Il viaggio diplomatico di Rex Tillerson, segretario di stato americano, verso Mosca ha compreso una breve sosta in Italia. Il politico statunitense non è rimasto molto tempo nel nostro paese, ma quelle poche ore sono state importanti per delineare ulteriormente la scena politica americana.

Tillerson ha più volte ripetuto che l'attacco missilistico ordinato da Donald Trump contro la Siria non rappresenta l'inizio di una escalation militare degli Stati Uniti in medio oriente, ma si è trattato soltanto della reazione all'attacco chimico della scorsa settimana.

Un attacco che è stato definito un crimine immane, poiché lanciato contro la popolazione civile, facendo tra le sue vittime, numerosi bambini.

L'opinione pubblica mondiale è a questo punto divisa, e sebbene in larga parte si sia detta avversa alla decisione unilaterale di Trump, molti si sono detti disposti a chiudere un occhio vista la natura ben più grave del crimine compiuto dal regime di Assad. Inoltre, in una dichiarazione dell'addetto stampa della casa bianca, Sean Spicer, che ha partecipato ad un briefing con il presidente Trump, ha aggiunto che, sebbene l'attacco missilistico di qualche giorno fa non segna l'inizio di una guerra americana contro la Siria, gli Stati Uniti non resteranno a guardare se dovesse verificarsi, da parte della Siria e dei suoi alleati, un nuovo attacco chimico, o dovessero essere ancora una volta coinvolti civili e bambini in operazioni militari coordinate dal governo di Damasco.

Insomma, Spicer ha lasciato intendere, senza nasconderlo più di tanto, che in caso di un nuovo attacco con armi chimiche o contro la popolazione civile, gli Stati Uniti potrebbero intraprendere nuove azioni militari contro la Siria.

Da queste dichiarazioni sono sorte molte domande e dubbi sui reali interessi americani nella questione siriana, dubbi ormai tipici di ogni operazione militare in cui stata coinvolta l'America negli ultimi trenta anni, e tornano a ripetersi i soliti scenari ed i soliti dibattiti sulla legittimità e la necessità di una guerra oltre che sulle motivazioni.

E proprio sulle motivazioni ci si aspetterebbe una qualche dichiarazione ufficiale da parte di Donald Trump, il cui silenzio desta preoccupazioni e domande. Del resto la campagna elettorale di Trump è stata incentrata sul concetto di "prima l'America" lasciando intendere un qualsiasi disinteresse per ciò che non riguardava direttamente gli affari americani.

Dunque, perché l'america di Trump si sta interessando alla questione Siriana?
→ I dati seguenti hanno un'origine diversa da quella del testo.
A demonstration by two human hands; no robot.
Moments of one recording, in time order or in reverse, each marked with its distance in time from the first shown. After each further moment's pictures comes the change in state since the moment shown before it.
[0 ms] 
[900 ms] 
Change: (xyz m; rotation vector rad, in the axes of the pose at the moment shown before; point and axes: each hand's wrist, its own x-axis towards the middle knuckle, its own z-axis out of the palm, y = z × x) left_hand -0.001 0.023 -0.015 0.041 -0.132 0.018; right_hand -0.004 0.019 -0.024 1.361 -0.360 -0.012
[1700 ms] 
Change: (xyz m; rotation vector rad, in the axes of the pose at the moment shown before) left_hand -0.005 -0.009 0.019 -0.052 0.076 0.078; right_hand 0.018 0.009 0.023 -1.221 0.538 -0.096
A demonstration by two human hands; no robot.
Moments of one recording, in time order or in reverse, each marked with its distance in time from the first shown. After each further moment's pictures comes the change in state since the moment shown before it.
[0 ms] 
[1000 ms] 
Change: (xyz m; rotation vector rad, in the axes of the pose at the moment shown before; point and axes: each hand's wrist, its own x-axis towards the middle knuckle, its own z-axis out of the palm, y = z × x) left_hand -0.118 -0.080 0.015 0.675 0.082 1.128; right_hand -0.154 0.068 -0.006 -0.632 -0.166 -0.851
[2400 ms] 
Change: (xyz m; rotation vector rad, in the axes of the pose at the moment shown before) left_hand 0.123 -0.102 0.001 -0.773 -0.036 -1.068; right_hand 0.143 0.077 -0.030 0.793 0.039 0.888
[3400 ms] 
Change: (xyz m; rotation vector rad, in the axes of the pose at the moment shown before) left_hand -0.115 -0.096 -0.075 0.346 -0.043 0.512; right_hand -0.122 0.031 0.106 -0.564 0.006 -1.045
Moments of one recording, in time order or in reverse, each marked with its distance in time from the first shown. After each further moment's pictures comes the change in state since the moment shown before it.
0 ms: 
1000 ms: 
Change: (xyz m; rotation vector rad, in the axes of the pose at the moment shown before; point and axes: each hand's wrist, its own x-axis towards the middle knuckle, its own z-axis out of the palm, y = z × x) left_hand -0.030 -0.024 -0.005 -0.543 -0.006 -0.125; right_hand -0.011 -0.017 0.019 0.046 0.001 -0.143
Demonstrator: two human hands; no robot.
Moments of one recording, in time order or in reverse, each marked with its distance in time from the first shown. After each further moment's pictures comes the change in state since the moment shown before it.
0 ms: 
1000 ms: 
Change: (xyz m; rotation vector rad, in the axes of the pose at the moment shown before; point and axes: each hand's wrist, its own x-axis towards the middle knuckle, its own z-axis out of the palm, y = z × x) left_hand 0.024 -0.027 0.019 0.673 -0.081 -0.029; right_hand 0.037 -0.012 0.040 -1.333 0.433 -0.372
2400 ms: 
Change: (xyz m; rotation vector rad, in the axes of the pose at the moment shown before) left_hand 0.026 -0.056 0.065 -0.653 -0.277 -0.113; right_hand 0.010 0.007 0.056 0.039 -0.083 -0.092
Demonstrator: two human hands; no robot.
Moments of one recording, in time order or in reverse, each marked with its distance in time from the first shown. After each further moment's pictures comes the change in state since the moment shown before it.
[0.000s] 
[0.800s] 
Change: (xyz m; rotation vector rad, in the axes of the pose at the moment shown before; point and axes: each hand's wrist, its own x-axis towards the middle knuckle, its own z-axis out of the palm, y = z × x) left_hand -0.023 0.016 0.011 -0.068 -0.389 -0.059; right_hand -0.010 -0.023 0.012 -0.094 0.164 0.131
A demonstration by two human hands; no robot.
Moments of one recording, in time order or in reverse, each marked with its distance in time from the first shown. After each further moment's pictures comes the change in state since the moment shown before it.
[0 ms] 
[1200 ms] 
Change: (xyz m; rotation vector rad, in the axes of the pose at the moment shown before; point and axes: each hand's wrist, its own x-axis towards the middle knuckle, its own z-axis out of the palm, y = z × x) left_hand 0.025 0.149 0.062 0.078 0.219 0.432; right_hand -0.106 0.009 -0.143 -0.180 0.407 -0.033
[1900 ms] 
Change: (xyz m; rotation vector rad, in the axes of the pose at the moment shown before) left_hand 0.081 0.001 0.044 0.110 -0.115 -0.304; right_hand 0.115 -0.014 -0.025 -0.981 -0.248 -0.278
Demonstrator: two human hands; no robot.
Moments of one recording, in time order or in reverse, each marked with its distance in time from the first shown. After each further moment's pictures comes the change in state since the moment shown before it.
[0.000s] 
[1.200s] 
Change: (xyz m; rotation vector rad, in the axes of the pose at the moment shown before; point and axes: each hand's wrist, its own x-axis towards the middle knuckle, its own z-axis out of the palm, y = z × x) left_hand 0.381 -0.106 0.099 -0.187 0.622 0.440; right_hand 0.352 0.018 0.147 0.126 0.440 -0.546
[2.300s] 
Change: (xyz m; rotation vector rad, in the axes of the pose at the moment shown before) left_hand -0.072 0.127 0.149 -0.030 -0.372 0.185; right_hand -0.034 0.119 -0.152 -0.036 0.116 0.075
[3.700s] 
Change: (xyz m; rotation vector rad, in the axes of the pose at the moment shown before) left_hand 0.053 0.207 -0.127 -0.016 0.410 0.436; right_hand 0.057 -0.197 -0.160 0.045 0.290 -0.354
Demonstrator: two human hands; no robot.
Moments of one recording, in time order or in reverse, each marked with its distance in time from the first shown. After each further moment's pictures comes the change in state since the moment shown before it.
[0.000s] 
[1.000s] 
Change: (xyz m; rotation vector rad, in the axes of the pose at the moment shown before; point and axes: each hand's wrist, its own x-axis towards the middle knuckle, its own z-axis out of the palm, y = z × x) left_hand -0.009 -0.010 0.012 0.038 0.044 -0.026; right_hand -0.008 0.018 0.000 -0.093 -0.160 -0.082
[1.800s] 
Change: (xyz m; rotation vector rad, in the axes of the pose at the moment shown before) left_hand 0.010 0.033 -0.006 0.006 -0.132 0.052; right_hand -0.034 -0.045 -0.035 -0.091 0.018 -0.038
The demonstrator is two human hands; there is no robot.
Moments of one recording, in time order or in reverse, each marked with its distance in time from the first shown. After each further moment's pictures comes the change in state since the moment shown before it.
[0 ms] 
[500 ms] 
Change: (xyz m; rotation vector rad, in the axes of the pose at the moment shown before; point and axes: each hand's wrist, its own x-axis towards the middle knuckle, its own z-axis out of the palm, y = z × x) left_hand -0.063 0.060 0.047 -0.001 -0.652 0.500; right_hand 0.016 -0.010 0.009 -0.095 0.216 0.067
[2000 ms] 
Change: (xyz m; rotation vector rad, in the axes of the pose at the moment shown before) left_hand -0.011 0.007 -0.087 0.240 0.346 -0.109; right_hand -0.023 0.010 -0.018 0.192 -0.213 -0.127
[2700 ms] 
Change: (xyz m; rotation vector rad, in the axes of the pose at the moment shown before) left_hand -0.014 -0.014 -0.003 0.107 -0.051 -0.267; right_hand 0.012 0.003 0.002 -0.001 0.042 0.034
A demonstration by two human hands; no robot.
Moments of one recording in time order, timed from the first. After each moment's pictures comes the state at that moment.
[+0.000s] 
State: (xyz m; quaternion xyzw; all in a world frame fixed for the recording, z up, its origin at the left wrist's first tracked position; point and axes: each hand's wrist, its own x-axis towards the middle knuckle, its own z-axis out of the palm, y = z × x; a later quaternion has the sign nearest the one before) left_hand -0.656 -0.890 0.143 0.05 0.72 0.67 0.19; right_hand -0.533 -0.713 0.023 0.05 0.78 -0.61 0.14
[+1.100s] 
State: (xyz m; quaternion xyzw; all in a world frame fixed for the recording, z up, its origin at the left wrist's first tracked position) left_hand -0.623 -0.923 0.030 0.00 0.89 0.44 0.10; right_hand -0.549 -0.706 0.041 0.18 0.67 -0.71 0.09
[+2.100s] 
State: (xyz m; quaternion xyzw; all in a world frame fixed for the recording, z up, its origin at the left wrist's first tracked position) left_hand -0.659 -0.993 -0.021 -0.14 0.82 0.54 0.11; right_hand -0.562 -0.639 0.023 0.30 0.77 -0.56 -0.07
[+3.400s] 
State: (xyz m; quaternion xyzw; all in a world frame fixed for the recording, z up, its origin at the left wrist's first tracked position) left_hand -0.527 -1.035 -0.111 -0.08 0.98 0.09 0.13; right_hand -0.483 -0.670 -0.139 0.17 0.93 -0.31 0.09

Secondo Spicer e Tillerson, rispettivamente portavoce della Casa Bianca e segretario di stato, l'America non ha alcun interesse materiale ad intervenire in medio oriente, ma la più grande nazione al mondo non può restare impassibile di fronte alle atrocità compiute contro la popolazione civile e conto i bambini, e proprio i bambini sembrano essere l'elemento chiave, citati più volte anche dal presidente nelle prime dichiarazioni immediatamente successive all'attacco. L'America, dicono Spicer e Tillerson, non può lasciare impuniti simili crimini, ed interverrà ovunque e contro chiunque.

Questa strada intrapresa dalla Casa Bianca ricorda, per certi versi, la strada già intrapresa dalla presidenza di Obama, contro cui lo stesso Trump si è fortemente scagliato in campagna elettorale, proponendo, anzi, riproponendo gli USA come garanti e tutori dell'ordine internazionale.

Ma affinché l'america di Trump riesca in questa impresa, ha bisogno di alleati forti e influenti, che potrebbe trovare in Europa, e forse la sosta di Tillerson in Italia, potrebbe rappresentare l'inizio di questa ricerca.

Il destino dello scontro politico tra USA e Russia, in questo momento, potrebbe dipendere dall'Europa, che come in passato dovrà mostrarsi coesa e inflessibile, mostrando la propria autorità e la propria forza sul piano internazionale.